Could Our Responses to Stressful Situations Be Biological?

November 26, 2019

By Lida Tunesi

A new study from scientists at the Advanced Science Research Center at The Graduate Center, CUNY provides new insights into the ways people respond to stressful situations.

People respond to stressful situations like bullying in different ways. Scientists at the Advanced Science Research Center at The Graduate Center, CUNY, and Hunter College have uncovered biological differences in mice that could help explain this variation in humans. The study, published in eLife, could help lead to new treatments for mental disorders.

The study’s researchers and co-authors included Valentina Bonnefil, Mario Amatruda, Maureen Wentling, Gary Temple, Hye-Jin Park, and Professors Patrizia Casaccia and Jia Liu, all from CUNY ASRC; Antonio Aubry and Professor Nesha Burghardt from Hunteralong with colleagues from the Icahn School of Medicine and Virginia Commonwealth University.

illustrated rending showing impact of negative social interactions on stress levels in mice
The mouse on the left (gray) displays signs of depressive behavior in response to negative social encounters, while the mouse on the right (brown) retains an overall healthy behavior, despite being exposed to the same adverse situation.

The researchers allowed test mice to have a five-minute encounter with an aggressive mouse every day, for a total of 10 days. After this period, they watched how this stressful experience impacted the sociability of the test mice by exposing each of them to a novel, non-aggressive mouse. While some test mice displayed normal “social behavior” and were interested in sniffing the new mouse, others seemed to be negatively affected by the previous aggressive experience, and avoided interaction.

The scientists looked at different brain regions involved in regulation of social behavior to identify changes that could distinguish between these two groups of mice. They found that mice who were more susceptible to the effects of the aggressive encounter had thinner myelin sheaths—the fatty coating that protects nerves—around their neurons, and shorter myelin segments in a brain area called the medial prefrontal cortex. They also had fewer mature oligodendrocytes, the type of cells that form the myelin sheath.

The researchers found evidence that in the susceptible mice, the genes in charge of oligodendrocyte maturation were more likely to be turned off.
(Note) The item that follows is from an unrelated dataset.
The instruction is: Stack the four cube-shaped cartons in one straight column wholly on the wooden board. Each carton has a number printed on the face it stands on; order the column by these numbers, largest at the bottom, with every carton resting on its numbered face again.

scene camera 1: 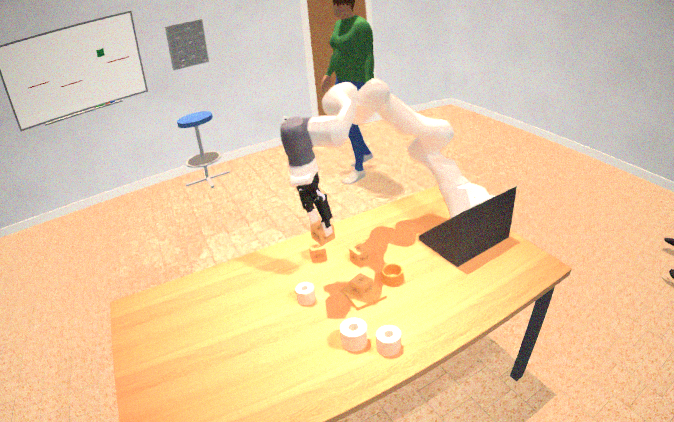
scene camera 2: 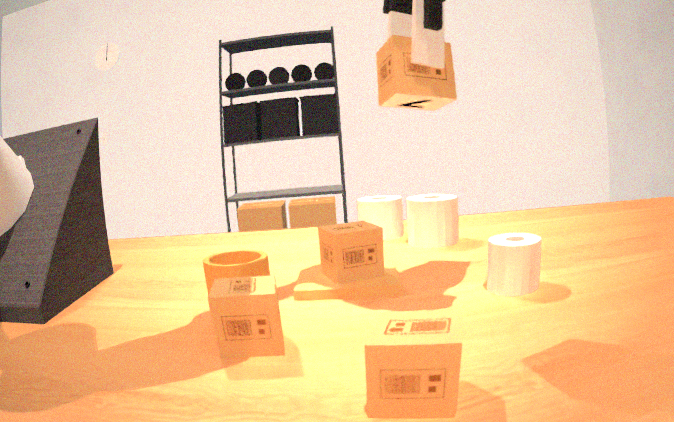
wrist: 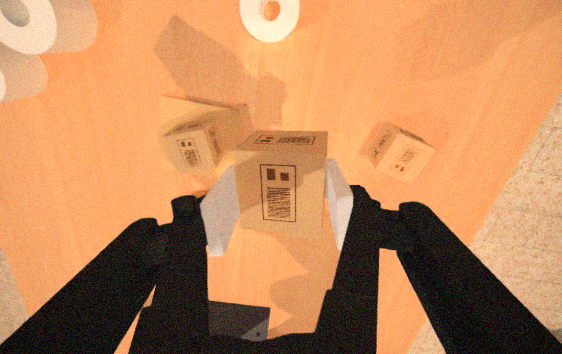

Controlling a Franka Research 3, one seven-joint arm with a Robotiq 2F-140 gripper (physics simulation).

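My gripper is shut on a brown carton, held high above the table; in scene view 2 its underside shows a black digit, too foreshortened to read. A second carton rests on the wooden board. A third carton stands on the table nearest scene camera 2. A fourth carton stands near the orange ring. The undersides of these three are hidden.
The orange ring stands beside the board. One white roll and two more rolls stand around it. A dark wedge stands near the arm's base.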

In other words, stressful events may affect genes in these animals, causing biological changes that result in socially isolating behavior.

This mechanism, Casaccia said in an interview with CUNY ASRC, “may account for the increased susceptibility to developing chronic psychiatric disorders in some individuals … Current treatments target neuronal function, but Dr. Liu’s work identifies glial cell dysfunction as potential target for future investigation in the treatment of mood disorders.”